Task brief — Below are records that should be duplicated exactly, with no image retained.

Records for processing —
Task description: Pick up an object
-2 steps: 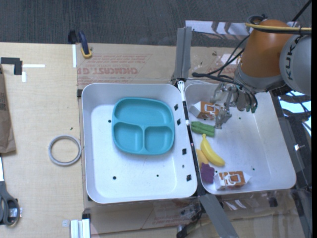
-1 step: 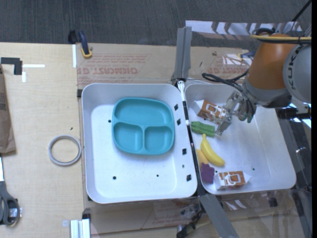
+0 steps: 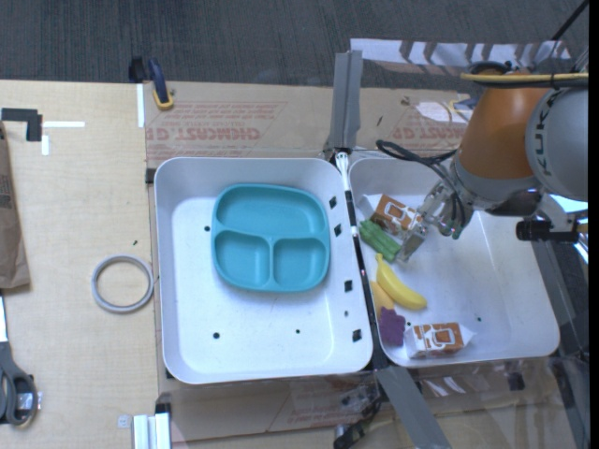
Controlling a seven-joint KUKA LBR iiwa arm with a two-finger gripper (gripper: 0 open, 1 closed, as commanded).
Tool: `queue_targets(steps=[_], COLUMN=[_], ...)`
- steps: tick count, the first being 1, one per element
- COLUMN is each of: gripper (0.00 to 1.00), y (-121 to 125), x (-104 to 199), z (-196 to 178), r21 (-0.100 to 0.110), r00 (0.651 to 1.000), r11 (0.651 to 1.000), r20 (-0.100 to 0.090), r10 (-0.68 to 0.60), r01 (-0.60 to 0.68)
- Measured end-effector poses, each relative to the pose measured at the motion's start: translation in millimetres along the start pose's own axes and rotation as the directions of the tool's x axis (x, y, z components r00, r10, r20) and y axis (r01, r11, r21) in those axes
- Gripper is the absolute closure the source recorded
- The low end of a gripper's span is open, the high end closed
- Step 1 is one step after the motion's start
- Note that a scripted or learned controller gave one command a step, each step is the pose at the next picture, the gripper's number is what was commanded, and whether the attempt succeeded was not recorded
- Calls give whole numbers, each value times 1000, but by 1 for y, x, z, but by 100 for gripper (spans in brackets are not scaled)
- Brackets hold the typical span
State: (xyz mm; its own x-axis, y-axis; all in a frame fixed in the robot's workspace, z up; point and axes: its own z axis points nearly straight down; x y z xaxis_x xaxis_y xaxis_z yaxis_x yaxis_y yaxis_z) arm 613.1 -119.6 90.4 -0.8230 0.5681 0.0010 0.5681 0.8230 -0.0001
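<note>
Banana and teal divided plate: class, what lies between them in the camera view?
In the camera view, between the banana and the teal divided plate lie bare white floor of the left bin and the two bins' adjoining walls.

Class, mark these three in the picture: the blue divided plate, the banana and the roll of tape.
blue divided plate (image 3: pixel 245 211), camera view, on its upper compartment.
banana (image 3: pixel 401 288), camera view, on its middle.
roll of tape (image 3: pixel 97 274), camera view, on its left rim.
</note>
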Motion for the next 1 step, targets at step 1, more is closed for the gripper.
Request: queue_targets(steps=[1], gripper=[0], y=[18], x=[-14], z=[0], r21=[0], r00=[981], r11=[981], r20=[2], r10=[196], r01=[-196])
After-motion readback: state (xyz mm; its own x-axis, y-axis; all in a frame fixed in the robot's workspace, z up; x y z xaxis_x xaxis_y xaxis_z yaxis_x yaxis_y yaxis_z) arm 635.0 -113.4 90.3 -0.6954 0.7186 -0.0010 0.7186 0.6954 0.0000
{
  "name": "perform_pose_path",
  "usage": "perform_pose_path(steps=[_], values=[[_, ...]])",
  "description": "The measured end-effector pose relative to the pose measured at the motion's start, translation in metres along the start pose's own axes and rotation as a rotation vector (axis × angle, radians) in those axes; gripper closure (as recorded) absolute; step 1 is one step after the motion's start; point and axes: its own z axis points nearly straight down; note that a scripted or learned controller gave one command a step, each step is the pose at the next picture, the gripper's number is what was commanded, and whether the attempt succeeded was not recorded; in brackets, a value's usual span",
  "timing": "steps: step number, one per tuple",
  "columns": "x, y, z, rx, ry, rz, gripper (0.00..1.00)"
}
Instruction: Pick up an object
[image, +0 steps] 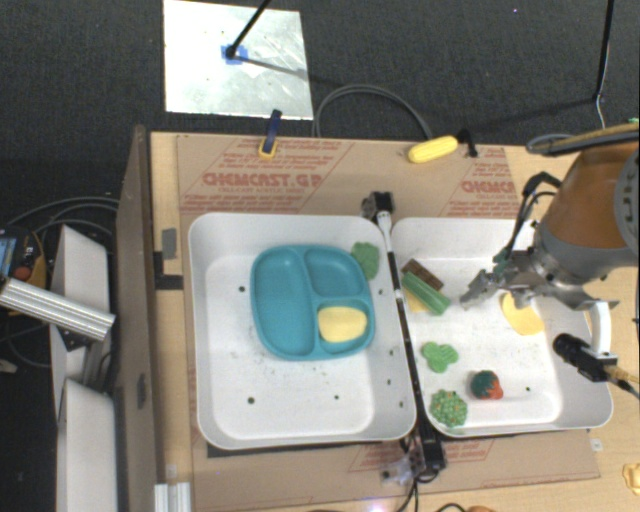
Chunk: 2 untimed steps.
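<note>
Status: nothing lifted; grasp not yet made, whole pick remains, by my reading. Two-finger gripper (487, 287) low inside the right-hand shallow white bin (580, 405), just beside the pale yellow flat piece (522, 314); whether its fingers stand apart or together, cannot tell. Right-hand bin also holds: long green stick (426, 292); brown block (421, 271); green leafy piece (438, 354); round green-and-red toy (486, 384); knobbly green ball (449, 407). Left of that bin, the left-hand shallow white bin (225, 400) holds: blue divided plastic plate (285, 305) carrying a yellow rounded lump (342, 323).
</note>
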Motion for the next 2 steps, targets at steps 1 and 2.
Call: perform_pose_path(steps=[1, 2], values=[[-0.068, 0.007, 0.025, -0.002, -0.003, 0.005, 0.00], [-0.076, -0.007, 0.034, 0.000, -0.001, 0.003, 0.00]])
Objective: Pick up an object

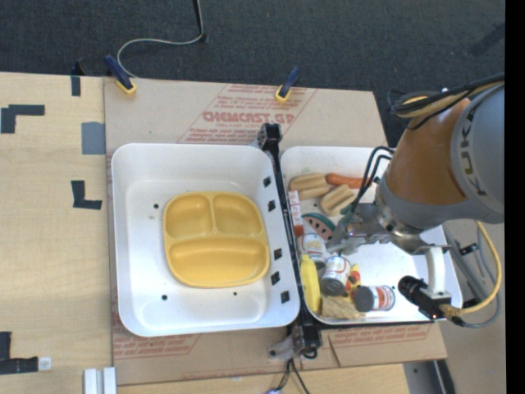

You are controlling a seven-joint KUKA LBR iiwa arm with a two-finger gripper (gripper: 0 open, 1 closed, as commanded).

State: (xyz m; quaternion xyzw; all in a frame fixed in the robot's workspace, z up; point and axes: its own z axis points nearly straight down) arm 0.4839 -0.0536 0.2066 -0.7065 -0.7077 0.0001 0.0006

Solved exercise —
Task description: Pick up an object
-2 steps: 
-1 step: 
+0 steps: 
Controlling a seven-joint KUKA LBR iiwa arm with a two-finger gripper (gripper: 0 open, 1 closed, as commanded).
Tool: `queue_targets(steps=[_], COLUMN=[_], ...)`
- steps: tick count, the first being 1, one per element
- COLUMN is each of: gripper (0.00 to 1.00), y (-121 to 125), x (-104 to 199), z (-196 to 178), r21 (-0.100 to 0.110), r00 (0.651 to 1.000), r11 (0.651 to 1.000), r20 (-0.100 to 0.090), r10 (-0.68 to 0.60), r01 (-0.60 to 0.68)
- Measured end-effector poses, each relative to the pose measured at the motion's start: translation in millimetres along the start pose's own axes and rotation as the directions of the tool's x axis (x, y, z components r00, r10, r20) and y axis (r01, r11, r21) in those axes
- Gripper is the absolute closure the source recorded
- The low end of a gripper's span is open, the high end closed
- Step 1 is one step after the motion's start
- Note that a scripted or learned controller gave one command a step, each step is the pose at the next picture, the gripper's number is what was commanded, and whether the attempt succeeded was not recorded
- Calls give whole numbers, each value times 1000, but by 1 for y, x, z, but by 100 for gripper (spans in brackets are not scaled)
- Brackets hold the typical span
State: (xyz mm; its own x-axis, y-axis; all in a frame fixed in the robot's workspace, z up; point and axes: its own z axis points nearly straight down; x y z xaxis_x xaxis_y xaxis_z yaxis_x yaxis_y yaxis_z) arm 613.1 -119.6 90.4 -0.8230 0.5681 0.0010 0.5681 0.8230 -0.0001
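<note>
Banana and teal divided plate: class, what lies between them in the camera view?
In the camera view, between the banana and the teal divided plate lie bare white floor of the left bin and the two bins' adjoining walls.

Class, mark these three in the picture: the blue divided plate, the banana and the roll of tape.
blue divided plate (image 3: pixel 245 211), camera view, on its upper compartment.
banana (image 3: pixel 401 288), camera view, on its middle.
roll of tape (image 3: pixel 97 274), camera view, on its left rim.
</note>
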Motion for the next 1 step, targets at step 1, more is closed for the gripper.
Request: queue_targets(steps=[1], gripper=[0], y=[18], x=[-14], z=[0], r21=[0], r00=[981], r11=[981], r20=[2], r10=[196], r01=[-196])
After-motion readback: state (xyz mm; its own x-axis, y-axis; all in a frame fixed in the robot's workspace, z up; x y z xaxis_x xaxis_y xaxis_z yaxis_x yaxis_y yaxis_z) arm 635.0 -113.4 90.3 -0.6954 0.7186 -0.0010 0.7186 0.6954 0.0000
{
  "name": "perform_pose_path",
  "usage": "perform_pose_path(steps=[_], values=[[_, ...]])",
  "description": "The measured end-effector pose relative to the pose measured at the motion's start, translation in metres along the start pose's own axes and rotation as a rotation vector (axis × angle, radians) in those axes; gripper closure (as recorded) absolute; step 1 is one step after the motion's start; point and axes: its own z axis points nearly straight down; note that a scripted or learned controller gave one command a step, each step is the pose at the next picture, the gripper's number is what was commanded, and whether the attempt succeeded was not recorded; in brackets, a value's usual span",
  "timing": "steps: step number, one per tuple",
  "columns": "x, y, z, rx, ry, rz, gripper (0.00..1.00)"
}
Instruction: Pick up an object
[image, +0 steps] 
Chunk: 2 untimed steps.
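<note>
Status: nothing lifted; grasp not yet made, whole pick remains, by my reading. Two-finger gripper (487, 287) low inside the right-hand shallow white bin (580, 405), just beside the pale yellow flat piece (522, 314); whether its fingers stand apart or together, cannot tell. Right-hand bin also holds: long green stick (426, 292); brown block (421, 271); green leafy piece (438, 354); round green-and-red toy (486, 384); knobbly green ball (449, 407). Left of that bin, the left-hand shallow white bin (225, 400) holds: blue divided plastic plate (285, 305) carrying a yellow rounded lump (342, 323).
</note>
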Motion for the next 2 steps, targets at steps 1 and 2.
Call: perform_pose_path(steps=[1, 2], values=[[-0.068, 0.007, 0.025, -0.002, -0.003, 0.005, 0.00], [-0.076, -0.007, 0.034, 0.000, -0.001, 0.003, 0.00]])
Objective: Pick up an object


You are controlling a seven-joint KUKA LBR iiwa arm with a two-finger gripper (gripper: 0 open, 1 closed, as commanded).

State: (xyz m; quaternion xyzw; all in a frame fixed in the robot's workspace, z up; point and axes: its own z axis points nearly straight down) arm 0.4839 -0.0536 0.2066 -0.7065 -0.7077 0.0001 0.0006

The exercise is finished and nothing remains.